The concert concludes in brilliant fashion with the Chaconne from Phaéton, a tragédie en musique by Jean-Baptiste Lully. We seem to be transported back to the court at Versailles, where the opera, which tells the tragic story of the son of the sun god, premiered in 1683. Once again, Temmingh and his ensemble have chosen a very special arrangement: the source was a publication from London, The Division Flute, which includes Lully’s Chaconne in a version for recorder. This, in turn, was “re-arranged” by the musicians for their instruments to make it sounds orchestral—a final musical game on the “playgrounds” of tonight’s program.

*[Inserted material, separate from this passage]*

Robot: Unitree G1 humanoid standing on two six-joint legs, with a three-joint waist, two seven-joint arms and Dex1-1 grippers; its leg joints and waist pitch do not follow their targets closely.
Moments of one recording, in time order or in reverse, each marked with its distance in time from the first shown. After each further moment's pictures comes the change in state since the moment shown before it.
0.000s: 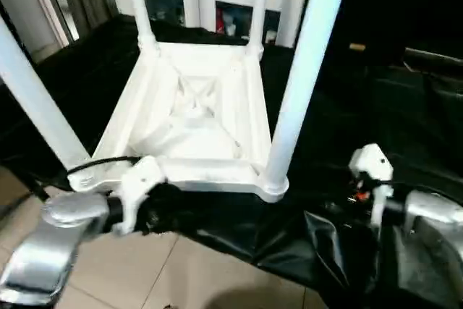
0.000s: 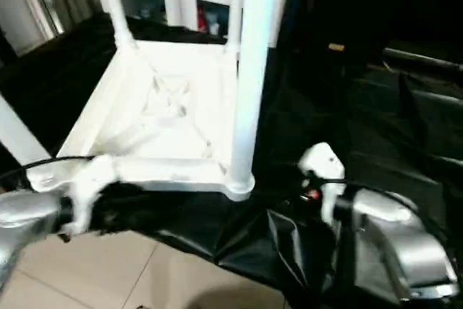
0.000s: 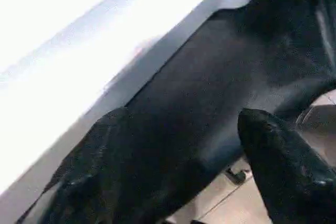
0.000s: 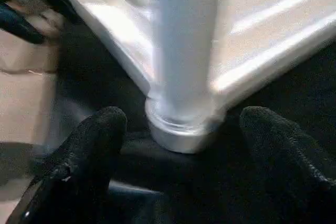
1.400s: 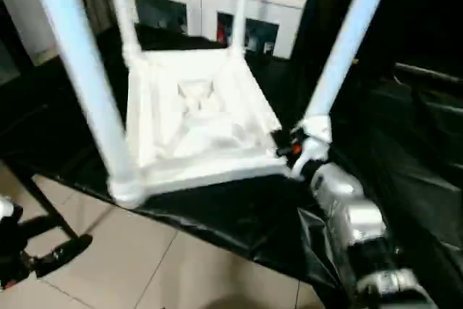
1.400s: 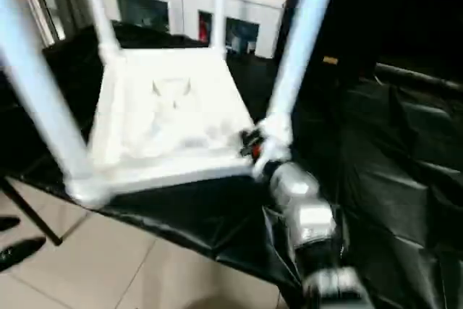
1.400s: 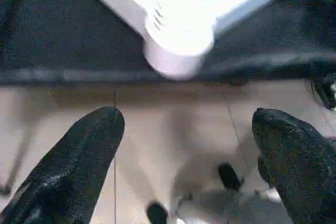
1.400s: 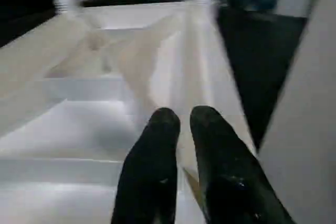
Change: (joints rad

Translation: Alexa Nieschlag


Michael Horst is a freelance music journalist based in Berlin who writes for newspapers, radio stations, and magazines, in addition to giving pre-concert talks. He has published opera guides on Puccini’s Tosca and Turandot and translated books by Riccardo Muti and Riccardo Chailly from Italian to German.

The Artists


Stefan Temmingh
Recorder

Stefan Temmingh was born in South Africa and studied recorder with Markus Zahnhausen in Munich and with Michael Schneider at the Frankfurt Musikhochschule. One of today’s leading soloists on his instrument, he appears regularly at Bachfest Leipzig, the Handel Festivals of Halle and Göttingen, the Utrecht Early Music Festival, Boston Early Music Festival, and at festivals in Asia and Africa. He has performed as a soloist with Deutsche Radio Philharmonie, Estonian National Symphony Orchestra, Bochum Symphony, Cologne’s WDR Funkhausorchester, and the Hong Kong Sinfonietta, among many others. His repertoire includes music for recorder from the Baroque era to works of the present day. He regularly commissions and premieres new recorder concertos from contemporary composers. His recording of concertos by Bach, Fasch, Graupner, and Telemann with the Capricornus Consort Basel, a close artistic partner since 2017, was awarded a OPUS Klassik Award in 2022. He has also received an ECHO Klassik, International Classical Music Award, and Diapason d’Or. Stefan Temmingh has been a professor at the Freiburg Musikhochschule since 2019.

October 2025


Nuovo Aspetto

Nuovo Aspetto was founded by Michael Dücker, Johanna Seitz, and Elisabeth Seitz and specializes in rediscovering Baroque and early Classical works for unusual combinations of instruments. Previous projects and CD recordings have been dedicated to Johann Georg Reutter, Francesco Ratis, Antonio Caldara, and Joseph Haydn, whose orchestral works the ensemble has recorded in chamber music arrangements by his contemporaries. Most recent releases include arias and instrumental works by Francesco Bartolomeo Conti and the album Il gondoliere Veneziano with baritone Holger Falk. Nuovo Aspetto has appeared at venues including the Vienna Konzerthaus, Elbphilharmonie and Laeiszhalle in Hamburg, the Prinzregententheater in Munich, the Schubertiade Schwarzenberg-Hohenems, the Innsbruck Festival of Early Music, the Handel Festival in Karlsruhe, the Musikfest Bremen, and most recently on a U.S. tour.